Superconducting dome and pseudogap endpoint in Bi2201

Once doped away from their parent Mott insulating state, the hole-doped cuprates enter into many varied and exotic phases. The onset temperature of each phase is then plotted versus p-the number of doped holes per copper atom - to form a representative phase diagram. Apart from differences in the absolute temperature scales among the various families, the resultant phase diagrams are strikingly similar. In particular, the p values corresponding to optimal doping (p^opt ~ 0.16) and to the end of the pseudogap phase (p* ~ 0.19-0.20) are essentially the same for all cuprate families bar one: the single-layer Bi-based cuprate Bi_2+z-yPb_ySr_2-x-zLa_xCuO_6+d (Bi2201).
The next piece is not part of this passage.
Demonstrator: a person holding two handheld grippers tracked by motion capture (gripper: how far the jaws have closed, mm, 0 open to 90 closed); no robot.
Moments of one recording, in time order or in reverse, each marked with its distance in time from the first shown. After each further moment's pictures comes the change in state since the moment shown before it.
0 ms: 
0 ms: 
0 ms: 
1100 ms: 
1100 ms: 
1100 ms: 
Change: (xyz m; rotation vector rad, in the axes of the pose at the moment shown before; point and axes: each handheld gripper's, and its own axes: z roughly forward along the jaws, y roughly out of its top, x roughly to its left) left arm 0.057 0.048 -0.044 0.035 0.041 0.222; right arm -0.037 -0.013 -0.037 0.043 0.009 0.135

This anomaly arises partly due to the complex stoichiometry of this material and also to the different p values inferred from disparate (e.g., bulk or surface) measurements performed on samples with comparable superconducting transition temperatures T_c. Here, by combining measurements of the in-plane resistivity in zero and high magnetic fields with angle-resolved photoemission spectroscopy studies in the superconducting and normal state, we argue that the phase diagram of Bi2201 may in fact be similar to that realized in other families. This study therefore brings Bi2201 into the fold and supports the notion of universality of p^opt and p* in all hole-doped cuprates.